→ Exercise objective
Counting every line in the entries below where the word "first" occurs, report how many there are. Give only that number.

→ Data to process
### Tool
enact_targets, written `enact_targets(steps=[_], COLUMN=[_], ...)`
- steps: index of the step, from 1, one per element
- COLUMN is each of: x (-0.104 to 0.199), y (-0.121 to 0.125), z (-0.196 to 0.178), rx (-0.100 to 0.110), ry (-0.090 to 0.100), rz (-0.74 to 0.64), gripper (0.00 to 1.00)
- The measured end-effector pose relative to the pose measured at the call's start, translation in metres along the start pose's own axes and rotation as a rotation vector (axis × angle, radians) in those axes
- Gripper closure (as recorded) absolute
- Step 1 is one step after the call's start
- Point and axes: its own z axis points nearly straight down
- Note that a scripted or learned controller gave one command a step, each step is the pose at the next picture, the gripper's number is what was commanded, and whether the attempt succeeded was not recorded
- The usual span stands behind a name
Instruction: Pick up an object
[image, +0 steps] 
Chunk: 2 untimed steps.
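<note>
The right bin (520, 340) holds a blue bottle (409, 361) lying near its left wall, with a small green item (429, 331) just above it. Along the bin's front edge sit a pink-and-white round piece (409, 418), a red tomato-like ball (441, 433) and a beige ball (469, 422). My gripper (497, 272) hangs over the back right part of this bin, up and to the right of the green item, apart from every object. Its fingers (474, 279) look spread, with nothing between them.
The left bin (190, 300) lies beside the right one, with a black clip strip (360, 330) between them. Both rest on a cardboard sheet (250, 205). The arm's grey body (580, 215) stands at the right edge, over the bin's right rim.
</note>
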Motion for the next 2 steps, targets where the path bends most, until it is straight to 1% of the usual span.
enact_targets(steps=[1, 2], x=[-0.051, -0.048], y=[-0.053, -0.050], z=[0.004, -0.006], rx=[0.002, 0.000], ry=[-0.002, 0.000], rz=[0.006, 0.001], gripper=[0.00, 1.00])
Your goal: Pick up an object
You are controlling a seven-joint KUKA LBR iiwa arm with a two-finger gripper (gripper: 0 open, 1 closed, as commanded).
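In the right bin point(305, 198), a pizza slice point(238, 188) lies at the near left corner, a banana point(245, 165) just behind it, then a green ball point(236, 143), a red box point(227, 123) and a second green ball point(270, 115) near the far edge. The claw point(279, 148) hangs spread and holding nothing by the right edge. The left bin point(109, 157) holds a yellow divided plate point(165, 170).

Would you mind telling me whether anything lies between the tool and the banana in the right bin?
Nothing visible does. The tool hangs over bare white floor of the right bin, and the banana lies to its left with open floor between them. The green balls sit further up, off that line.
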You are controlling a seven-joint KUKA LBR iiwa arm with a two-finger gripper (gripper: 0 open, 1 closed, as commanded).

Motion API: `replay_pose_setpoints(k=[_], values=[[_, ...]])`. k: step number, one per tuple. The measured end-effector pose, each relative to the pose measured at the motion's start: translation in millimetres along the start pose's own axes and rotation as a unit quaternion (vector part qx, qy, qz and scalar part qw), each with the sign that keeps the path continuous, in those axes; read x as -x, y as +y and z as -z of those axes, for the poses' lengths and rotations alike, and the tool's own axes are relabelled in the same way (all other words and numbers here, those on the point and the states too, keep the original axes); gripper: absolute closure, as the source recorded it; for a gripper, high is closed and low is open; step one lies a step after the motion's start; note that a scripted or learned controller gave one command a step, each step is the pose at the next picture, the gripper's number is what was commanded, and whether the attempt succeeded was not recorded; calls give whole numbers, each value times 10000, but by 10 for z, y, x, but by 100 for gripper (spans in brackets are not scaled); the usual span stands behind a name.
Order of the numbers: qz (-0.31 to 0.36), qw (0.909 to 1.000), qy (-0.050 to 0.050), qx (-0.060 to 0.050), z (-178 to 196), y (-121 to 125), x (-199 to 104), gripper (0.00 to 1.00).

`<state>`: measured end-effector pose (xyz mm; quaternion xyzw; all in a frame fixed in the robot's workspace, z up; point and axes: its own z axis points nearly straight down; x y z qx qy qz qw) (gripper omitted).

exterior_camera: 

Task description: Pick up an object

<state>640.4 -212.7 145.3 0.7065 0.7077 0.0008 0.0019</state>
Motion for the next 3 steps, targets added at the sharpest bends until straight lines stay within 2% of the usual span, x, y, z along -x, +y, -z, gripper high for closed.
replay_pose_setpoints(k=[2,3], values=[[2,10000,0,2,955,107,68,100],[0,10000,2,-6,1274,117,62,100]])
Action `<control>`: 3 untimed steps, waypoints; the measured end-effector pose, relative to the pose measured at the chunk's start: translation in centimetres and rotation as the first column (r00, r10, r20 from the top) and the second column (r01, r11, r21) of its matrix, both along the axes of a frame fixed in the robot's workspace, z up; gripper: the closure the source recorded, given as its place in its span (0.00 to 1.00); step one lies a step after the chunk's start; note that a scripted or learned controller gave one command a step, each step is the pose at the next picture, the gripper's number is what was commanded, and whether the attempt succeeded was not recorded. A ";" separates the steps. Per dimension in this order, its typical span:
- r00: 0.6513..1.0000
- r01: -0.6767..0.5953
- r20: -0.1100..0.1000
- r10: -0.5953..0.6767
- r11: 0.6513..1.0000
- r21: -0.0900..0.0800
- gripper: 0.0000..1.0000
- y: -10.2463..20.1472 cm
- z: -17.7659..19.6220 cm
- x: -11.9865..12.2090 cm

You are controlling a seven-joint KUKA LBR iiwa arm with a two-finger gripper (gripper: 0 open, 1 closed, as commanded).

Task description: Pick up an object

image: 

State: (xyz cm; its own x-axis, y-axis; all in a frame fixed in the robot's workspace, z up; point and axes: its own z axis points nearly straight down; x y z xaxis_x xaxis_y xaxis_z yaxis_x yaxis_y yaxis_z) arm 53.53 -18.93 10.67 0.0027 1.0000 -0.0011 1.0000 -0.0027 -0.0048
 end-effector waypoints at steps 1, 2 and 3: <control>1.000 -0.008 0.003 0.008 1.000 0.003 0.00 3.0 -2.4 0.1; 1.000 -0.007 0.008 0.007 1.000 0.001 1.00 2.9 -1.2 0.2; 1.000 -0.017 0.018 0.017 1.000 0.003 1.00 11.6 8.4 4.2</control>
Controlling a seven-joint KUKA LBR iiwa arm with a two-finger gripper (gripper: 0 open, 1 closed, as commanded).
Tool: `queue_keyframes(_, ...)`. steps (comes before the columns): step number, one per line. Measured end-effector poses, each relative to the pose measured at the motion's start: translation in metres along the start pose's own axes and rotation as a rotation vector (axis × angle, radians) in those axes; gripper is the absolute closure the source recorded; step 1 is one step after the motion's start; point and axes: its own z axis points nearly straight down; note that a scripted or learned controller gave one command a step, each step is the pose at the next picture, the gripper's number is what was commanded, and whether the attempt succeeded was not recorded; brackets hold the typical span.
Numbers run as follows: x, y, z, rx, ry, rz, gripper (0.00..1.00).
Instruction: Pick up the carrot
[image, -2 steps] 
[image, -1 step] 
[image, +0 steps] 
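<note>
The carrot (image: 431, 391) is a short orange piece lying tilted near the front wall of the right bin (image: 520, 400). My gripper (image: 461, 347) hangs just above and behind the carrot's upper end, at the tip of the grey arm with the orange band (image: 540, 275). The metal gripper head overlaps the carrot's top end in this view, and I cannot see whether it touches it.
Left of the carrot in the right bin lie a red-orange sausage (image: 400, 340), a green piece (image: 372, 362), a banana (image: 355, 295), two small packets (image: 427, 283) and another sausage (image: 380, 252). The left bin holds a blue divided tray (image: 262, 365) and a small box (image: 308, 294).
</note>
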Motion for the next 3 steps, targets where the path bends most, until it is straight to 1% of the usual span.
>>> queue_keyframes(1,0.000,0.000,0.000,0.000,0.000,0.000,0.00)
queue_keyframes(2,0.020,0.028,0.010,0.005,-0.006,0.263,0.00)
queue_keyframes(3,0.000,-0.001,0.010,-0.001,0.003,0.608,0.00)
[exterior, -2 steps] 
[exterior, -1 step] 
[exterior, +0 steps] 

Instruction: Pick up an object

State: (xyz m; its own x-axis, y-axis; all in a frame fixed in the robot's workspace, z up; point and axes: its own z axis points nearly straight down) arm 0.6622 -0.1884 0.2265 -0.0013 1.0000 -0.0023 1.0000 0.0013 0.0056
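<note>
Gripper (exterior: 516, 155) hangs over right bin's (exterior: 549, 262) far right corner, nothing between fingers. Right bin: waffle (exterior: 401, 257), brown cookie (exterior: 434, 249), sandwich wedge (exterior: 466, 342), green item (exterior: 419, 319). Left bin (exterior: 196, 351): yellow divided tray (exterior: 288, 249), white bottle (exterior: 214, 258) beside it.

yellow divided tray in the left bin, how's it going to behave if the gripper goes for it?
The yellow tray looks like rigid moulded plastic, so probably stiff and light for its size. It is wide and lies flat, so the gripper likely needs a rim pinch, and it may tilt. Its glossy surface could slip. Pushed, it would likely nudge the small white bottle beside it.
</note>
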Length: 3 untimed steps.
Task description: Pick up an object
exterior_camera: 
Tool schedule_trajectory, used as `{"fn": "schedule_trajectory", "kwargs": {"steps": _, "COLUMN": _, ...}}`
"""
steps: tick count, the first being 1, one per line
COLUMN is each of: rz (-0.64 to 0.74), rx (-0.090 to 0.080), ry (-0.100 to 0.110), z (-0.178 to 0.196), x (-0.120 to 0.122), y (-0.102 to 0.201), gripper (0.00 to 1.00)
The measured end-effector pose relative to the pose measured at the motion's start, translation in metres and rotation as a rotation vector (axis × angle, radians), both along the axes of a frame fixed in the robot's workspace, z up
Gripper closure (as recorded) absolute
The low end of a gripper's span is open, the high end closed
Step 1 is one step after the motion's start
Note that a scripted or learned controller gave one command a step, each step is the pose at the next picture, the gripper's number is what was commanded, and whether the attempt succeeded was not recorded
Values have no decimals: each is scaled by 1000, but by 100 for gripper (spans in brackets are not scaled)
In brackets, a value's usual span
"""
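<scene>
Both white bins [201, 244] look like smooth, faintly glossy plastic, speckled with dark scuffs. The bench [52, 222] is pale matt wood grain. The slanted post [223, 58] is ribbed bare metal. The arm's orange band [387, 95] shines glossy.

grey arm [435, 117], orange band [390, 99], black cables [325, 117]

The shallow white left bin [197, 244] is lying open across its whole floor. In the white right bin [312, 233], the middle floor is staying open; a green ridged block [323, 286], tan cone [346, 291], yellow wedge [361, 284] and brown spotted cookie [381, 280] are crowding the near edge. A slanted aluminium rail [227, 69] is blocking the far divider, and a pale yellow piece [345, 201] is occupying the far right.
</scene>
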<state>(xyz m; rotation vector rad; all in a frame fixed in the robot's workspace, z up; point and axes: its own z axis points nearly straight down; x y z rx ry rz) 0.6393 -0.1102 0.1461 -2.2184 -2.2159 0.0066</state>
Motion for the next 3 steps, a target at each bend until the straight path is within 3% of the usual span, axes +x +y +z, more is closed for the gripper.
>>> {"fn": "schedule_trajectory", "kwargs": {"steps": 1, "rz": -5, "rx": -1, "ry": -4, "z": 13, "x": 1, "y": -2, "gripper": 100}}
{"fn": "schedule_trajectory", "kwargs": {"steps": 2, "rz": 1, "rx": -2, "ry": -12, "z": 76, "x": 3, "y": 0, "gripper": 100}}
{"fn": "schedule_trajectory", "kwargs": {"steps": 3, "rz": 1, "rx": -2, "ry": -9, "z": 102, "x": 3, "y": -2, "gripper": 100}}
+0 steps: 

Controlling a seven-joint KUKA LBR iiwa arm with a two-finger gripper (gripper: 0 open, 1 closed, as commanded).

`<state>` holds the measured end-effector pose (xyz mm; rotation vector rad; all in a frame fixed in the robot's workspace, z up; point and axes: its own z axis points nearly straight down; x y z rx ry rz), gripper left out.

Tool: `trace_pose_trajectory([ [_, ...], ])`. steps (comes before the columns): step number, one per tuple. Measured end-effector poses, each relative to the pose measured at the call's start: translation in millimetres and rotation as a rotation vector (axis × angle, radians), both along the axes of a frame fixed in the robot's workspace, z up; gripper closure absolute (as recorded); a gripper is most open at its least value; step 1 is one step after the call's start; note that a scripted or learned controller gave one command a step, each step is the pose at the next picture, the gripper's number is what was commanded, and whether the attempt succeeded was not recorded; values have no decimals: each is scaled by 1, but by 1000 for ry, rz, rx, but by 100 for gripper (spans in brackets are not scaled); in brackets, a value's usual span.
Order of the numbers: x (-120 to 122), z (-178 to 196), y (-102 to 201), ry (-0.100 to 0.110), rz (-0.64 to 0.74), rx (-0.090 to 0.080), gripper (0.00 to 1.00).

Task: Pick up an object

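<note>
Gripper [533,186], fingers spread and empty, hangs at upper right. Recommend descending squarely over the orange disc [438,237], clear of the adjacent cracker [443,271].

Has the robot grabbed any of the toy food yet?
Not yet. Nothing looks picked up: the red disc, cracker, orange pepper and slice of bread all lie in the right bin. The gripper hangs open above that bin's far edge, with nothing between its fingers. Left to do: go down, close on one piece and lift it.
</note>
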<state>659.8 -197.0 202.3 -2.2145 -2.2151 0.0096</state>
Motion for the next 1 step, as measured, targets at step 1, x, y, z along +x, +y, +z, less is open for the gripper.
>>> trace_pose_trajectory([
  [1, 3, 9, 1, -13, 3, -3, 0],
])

→ Answer area
2